Geralmente tenho dificuldade com os títulos. Este não. Sabia o título desde muito antes de começar o texto. É sobre o dever que quero escrever. Não sei bem o que quero escrever, tenho ruminado o assunto há alguns dias.

Começou lendo um livro que questiona por que Buffy, a caçadora de vampiros, caça vampiros e não é uma líder de torcida. Em um mundo moderno, nascemos com a pesada liberdade de sermos o que quisermos ser. Talvez até com o dever de ser o que queremos ser. E podemos ser qualquer coisa. É essa a mensagem que tem sido ensinada. Você tem que escolher seu caminho e ser o que quiser ser, não aceitar pressões externas, siga seu coração e seja feliz. Uma visão extremamente individualista, que harmoniza com a modernidade.

Vejo tantas pessoas que ouviram essa mensagem, seja o que quiser ser, e acreditou. Nunca pensou nos meios. Afinal, os fins justificam os meios, não é? Não preciso me importar com o próximo, a menos que me importar com o próximo vá trazer algum tipo de vantagem estratégica no caminho para eu ser o que eu quero ser.

Trabalho com um motorista que me passa uma série de valores diferentes. Fazer o que tem que ser feito, o que parece ser o certo, mesmo que isso possa gerar muitos ônus e quase nenhum bônus. Parou um bêbado na nossa base, abandonou o carro no meio do pátio, bloqueando a passagem das viaturas e começou a conversar com todos, de um jeito bem inconveniente. A reação do motorista foi sem pestanejar: tomar a chave do carro e chamar a polícia. Eu não havia pensado nisso, mas quando ele falou, imediatamente concordei, não havia outro caminho. O mais fácil seria dar a chave e despachar o inconveniente ébrio o mais rápido possível, não ficar agüentando ele até a polícia chegar. Mas não tenho dúvidas que se eu desse a chave e ao virar a esquina o bêbado perdesse o controle a atropelasse uma criança, eu não conseguiria conviver com isso. Não conseguiria conviver com a idéia que isso pudesse acontecer por culpa minha, pelo meu conforto. Acho que isso é sensação de dever. Talvez em pequena escala, num exemplo pontual. Mas acho que isso é uma coisa que nós, como humanidade, temos perdido.

Não sei como foi em outras épocas, mas sempre houve as grandes histórias dos que cumpriram seu dever a despeito das probabilidades, do sacrifício, das duras penas. Estes eram idolatrados, tinham seu lugar garantido nas páginas dos livros, ou em Valhalla. Hoje nossos heróis são os que sofrem as duras penas ao sacrificar-se para passar três meses dentro de uma casa, sem trabalhar, sem produzir, sem criar, só comendo, dormindo e fofocando. E ainda por cima com o risco de sair milhonário. Aqueles que abrem mão de parte de seu bem estar em prol do próximo são vistos quase com escárnio. O bom é ser esperto, é tirar vantagem, passar por cima dos outros e o ganho pessoal.
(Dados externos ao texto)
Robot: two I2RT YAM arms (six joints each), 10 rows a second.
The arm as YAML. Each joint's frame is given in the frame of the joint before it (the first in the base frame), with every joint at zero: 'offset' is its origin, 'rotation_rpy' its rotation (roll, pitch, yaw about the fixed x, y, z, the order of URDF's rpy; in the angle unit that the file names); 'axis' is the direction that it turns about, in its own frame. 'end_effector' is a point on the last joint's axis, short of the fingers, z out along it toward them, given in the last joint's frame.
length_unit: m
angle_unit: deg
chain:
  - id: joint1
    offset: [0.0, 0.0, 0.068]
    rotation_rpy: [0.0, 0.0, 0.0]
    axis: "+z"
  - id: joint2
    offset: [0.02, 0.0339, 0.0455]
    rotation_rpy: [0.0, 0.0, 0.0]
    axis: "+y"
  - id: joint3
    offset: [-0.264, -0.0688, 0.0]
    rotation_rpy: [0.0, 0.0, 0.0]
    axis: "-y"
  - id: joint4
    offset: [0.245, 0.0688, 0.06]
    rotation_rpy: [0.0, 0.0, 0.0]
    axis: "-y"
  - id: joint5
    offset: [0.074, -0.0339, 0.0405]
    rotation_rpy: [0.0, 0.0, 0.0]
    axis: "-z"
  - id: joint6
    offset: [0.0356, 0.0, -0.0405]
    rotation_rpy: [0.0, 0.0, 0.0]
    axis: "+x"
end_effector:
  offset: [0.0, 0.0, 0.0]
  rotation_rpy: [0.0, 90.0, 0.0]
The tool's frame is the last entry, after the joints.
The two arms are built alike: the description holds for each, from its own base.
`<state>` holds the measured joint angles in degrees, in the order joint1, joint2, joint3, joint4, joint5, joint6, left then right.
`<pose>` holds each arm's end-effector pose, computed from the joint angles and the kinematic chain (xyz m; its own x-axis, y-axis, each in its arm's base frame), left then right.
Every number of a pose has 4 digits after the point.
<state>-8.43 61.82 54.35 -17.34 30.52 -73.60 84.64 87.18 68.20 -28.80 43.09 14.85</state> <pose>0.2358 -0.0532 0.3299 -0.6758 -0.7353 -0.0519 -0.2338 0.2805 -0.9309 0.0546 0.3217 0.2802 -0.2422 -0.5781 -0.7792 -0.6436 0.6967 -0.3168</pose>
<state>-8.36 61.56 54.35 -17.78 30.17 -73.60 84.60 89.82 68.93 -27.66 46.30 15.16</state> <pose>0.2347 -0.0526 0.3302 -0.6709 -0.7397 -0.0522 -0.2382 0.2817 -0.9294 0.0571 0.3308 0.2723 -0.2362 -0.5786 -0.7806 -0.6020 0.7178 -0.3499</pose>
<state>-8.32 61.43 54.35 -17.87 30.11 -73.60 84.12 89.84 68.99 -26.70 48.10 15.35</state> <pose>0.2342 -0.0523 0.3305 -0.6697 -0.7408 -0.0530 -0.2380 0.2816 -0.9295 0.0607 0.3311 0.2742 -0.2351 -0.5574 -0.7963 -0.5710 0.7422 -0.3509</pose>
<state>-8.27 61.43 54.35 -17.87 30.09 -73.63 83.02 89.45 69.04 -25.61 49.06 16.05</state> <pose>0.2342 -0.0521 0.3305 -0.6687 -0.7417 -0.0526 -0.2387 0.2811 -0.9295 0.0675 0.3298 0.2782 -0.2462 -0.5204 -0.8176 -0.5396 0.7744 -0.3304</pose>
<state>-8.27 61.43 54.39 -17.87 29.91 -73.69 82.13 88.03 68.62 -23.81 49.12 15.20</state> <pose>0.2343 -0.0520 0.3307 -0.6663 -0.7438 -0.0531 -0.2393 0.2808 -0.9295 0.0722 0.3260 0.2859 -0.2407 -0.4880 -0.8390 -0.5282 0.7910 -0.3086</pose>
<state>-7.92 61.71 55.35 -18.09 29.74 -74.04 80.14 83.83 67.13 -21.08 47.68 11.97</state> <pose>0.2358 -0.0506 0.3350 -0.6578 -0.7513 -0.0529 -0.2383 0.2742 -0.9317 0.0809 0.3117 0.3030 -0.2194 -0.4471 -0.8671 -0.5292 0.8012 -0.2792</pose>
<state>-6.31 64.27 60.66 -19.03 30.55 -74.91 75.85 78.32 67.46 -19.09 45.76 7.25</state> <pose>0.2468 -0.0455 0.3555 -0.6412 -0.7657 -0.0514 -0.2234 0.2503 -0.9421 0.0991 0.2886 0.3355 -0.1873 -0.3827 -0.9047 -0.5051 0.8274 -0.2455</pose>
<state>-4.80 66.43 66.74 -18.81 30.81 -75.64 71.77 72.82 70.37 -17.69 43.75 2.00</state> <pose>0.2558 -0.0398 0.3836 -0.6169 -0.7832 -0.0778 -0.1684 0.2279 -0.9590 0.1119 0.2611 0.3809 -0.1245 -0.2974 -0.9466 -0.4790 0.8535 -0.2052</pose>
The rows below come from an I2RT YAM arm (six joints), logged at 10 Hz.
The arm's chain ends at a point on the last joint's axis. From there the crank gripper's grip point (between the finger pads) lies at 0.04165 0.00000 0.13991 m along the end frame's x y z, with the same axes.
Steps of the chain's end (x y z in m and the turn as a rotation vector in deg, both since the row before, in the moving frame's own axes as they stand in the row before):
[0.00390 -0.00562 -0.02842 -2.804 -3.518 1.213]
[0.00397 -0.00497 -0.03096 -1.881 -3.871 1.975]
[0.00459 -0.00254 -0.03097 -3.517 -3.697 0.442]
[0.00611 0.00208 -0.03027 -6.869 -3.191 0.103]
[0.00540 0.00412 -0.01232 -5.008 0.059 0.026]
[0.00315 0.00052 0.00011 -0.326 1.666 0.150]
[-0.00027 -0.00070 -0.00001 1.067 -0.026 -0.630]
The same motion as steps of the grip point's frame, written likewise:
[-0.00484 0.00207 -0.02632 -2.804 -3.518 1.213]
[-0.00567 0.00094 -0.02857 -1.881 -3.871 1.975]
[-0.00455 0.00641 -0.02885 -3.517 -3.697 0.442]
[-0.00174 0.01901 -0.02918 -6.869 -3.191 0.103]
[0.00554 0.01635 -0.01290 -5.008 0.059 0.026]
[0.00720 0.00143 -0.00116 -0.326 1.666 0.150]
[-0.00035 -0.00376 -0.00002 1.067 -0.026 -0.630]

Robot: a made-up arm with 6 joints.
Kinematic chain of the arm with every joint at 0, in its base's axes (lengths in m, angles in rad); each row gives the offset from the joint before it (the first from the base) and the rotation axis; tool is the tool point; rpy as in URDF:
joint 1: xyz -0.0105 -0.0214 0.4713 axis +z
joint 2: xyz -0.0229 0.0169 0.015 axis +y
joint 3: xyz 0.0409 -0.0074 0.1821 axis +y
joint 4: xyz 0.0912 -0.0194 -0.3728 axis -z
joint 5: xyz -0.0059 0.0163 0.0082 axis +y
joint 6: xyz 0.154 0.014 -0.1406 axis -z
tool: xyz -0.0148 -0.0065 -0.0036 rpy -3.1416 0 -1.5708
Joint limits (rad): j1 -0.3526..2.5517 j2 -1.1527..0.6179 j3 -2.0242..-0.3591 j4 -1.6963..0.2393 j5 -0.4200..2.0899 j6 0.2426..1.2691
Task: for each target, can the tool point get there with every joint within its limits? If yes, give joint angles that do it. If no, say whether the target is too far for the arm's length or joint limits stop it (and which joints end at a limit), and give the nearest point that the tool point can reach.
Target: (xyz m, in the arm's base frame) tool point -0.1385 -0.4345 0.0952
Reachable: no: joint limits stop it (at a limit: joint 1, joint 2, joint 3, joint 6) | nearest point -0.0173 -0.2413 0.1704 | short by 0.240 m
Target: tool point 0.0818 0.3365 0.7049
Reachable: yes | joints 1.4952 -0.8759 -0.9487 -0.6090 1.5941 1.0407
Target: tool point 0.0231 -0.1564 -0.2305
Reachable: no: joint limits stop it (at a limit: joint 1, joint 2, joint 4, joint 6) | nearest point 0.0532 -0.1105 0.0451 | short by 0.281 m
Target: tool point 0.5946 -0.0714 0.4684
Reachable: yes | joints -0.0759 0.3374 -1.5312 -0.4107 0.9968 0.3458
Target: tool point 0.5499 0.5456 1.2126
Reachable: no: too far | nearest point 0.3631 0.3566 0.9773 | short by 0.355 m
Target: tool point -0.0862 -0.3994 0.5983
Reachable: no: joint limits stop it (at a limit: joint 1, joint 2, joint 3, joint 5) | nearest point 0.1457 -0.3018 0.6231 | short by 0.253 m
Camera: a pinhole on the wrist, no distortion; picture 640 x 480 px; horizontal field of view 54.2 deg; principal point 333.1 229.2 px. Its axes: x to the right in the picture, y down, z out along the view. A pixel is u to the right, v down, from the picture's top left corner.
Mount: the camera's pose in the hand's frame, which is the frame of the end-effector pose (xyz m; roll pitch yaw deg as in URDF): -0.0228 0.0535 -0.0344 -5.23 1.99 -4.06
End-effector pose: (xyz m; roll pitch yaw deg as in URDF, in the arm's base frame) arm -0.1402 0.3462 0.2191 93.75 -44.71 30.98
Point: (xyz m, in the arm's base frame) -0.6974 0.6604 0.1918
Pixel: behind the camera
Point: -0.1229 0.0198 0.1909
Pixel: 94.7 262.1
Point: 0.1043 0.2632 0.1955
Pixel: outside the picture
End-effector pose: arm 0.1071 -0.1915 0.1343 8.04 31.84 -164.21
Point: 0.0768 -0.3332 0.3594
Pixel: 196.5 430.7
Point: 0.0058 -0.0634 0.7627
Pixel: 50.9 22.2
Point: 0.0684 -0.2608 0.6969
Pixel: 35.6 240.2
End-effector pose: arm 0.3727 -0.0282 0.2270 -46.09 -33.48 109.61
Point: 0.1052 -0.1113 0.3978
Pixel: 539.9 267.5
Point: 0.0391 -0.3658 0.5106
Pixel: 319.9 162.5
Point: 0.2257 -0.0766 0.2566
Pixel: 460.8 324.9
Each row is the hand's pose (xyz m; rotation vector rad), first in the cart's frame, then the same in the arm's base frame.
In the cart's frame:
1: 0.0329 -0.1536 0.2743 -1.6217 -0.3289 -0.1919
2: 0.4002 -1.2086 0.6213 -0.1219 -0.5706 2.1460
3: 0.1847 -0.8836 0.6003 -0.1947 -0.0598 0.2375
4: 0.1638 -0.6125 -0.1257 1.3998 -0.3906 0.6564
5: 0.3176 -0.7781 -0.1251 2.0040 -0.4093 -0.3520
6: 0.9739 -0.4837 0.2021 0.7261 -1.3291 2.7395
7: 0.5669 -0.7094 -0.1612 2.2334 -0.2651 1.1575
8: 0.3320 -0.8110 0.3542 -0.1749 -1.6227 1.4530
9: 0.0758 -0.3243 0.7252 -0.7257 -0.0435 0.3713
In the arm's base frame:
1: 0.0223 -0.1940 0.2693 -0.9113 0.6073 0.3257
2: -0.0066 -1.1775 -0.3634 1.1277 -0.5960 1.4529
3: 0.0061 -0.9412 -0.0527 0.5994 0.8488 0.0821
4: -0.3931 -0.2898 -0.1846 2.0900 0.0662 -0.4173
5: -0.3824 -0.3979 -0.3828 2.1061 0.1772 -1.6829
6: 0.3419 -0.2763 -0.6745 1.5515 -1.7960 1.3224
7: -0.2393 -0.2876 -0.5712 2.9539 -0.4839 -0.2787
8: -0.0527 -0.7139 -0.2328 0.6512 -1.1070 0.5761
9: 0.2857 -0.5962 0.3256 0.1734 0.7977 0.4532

Talvez seja por isso que o militarismo me atrai. Você não cumpre uma ordem para ganhar uma medalha, ou um aumento no salário. O sacrifício é para que aquele que rola na lama contigo possa sofrer um pouco menos, ou para que pessoas que você nem conhece sejam poupadas de algum sofrimento hipotético. Não discuto os méritos e verdades nessas palavras. Há um fator “lavagem cerebral” no militarismo. Mas a crença em cumprir o dever é o que leva os exércitos à vitória. E em que ponto nós, individualmente, somos diferentes de um batalhão? Só porque não temos ordens expressas e uma cadeia de comando? Ou porque nossas decisões diárias são menos críticas, menos imediatas? “Vou passar do limite de velocidade porque eu tenho pressa para chegar em casa”, mesmo que isso aumente drasticamente a chance de morte de eu atropelar alguém, ou colidir o carro. “Não vou pagar o imposto, porque só tem ladrão no governo”, mesmo que esse dinheiro possa fazer falta na compra de material escolar. Ou sei lá, acho que já deixo claro meu ponto.

O mundo não é preto e branco, mas na maioria das vezes não é difícil saber o certo do errado. O difícil é escolher o certo quando este não é vantajoso para o indivíduo. Acho que isso é o dever, ou o Dever. E talvez esse entendimento possa ajudar a dar sentido na vida e na nossa existência. Não consigo ser tão egocêntrico de acreditar que estou aqui só para o meu prazer. Ou talvez eu esteja errado. Ou ainda, querendo explicar o inexplicável.

Eu tinha lido, agora esqueci aonde, que a história só chama uma vez. Será que vou ser chamado? E como vou responder se for?